The specification for a certain radio receiver says: Typically 12dB SINAD NBFM for 0.15uV at 145MHz. If I understand correctly, this means that the received radio wave should have a voltage level of at least 0.15uV for the receiver to produce a signal with a quality of 12dB SINAD. I know how to calculate the signal power with the link equation, I can also calculate the electric field intensity of the EM wave, but I don't see how I can calculate the voltage level of a signal.
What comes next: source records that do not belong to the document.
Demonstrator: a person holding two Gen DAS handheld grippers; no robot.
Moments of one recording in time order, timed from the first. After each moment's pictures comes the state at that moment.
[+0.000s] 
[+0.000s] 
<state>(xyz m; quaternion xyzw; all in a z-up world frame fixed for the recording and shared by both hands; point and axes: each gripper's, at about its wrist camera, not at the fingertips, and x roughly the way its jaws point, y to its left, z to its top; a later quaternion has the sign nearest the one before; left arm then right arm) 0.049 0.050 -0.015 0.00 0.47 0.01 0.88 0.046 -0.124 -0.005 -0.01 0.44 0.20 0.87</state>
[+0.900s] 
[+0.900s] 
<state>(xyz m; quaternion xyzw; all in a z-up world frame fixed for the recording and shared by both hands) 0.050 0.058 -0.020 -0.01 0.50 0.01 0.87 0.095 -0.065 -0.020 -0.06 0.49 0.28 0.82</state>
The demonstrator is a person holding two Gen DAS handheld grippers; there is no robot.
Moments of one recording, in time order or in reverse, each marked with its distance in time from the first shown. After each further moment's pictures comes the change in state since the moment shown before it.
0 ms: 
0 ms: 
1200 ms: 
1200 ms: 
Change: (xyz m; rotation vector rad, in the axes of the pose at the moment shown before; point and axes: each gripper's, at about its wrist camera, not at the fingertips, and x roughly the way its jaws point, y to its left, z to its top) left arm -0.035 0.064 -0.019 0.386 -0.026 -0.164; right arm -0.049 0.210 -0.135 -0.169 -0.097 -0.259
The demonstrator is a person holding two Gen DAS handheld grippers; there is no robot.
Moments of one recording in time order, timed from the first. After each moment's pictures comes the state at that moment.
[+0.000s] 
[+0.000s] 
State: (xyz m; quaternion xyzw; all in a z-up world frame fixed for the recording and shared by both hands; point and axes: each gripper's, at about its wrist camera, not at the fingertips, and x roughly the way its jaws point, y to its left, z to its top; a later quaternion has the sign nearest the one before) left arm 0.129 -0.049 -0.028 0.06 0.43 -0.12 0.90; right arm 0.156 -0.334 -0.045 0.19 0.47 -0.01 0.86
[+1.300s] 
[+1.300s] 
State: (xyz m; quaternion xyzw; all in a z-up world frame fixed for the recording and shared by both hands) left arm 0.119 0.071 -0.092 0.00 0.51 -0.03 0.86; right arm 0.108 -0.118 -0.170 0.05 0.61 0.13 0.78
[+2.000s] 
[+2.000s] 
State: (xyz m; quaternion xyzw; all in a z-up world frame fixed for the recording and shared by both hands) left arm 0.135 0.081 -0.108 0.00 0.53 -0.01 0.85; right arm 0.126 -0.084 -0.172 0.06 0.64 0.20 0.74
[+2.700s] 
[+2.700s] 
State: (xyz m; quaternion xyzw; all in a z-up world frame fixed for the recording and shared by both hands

How do I verify that my transmitted radio wave will meet this voltage requirement?

The specification means $$0.15\ \mu\text{V}$$ at the input terminals of the receiver, so this voltage across a $$50\ \Omega$$ load.

Power in a resistor can be calculated with
$$P={V^2}/{R}$$
so $$0.15\text{ }\mu\text{V}$$ is a power of $${(0.15 \times 10^{-6})^2 } /{50} = 4.5 \times 10^{-16} \text{ W}$$ (or ask google)

This is -123.5 dBm into the receiver.

For interest, if the receiver is 25 kHz wide, and needs about 6 dB S/N to achieve that SINAD, then the receiver noise figure is an amazing 3 dB. Put another way, thermal noise at room temperature, in 25 kHz, is already -127 dBm, so the receiver is about as sensitive as it could possibly be for terrestrial communications.

You must also know the impedance of the receiver which is typically 50 ohms. Convert the received signal from dBm to Watts. Then the input voltage is sqrt ( P * R )

We usually work this the other way around: Convert 0.15 uV into 50 Ohms to dBm which is -123.5 dBm. If your signal is greather than that you are Ok. Say your received signal is -100 dBm you have a 23.5 dB fade margin.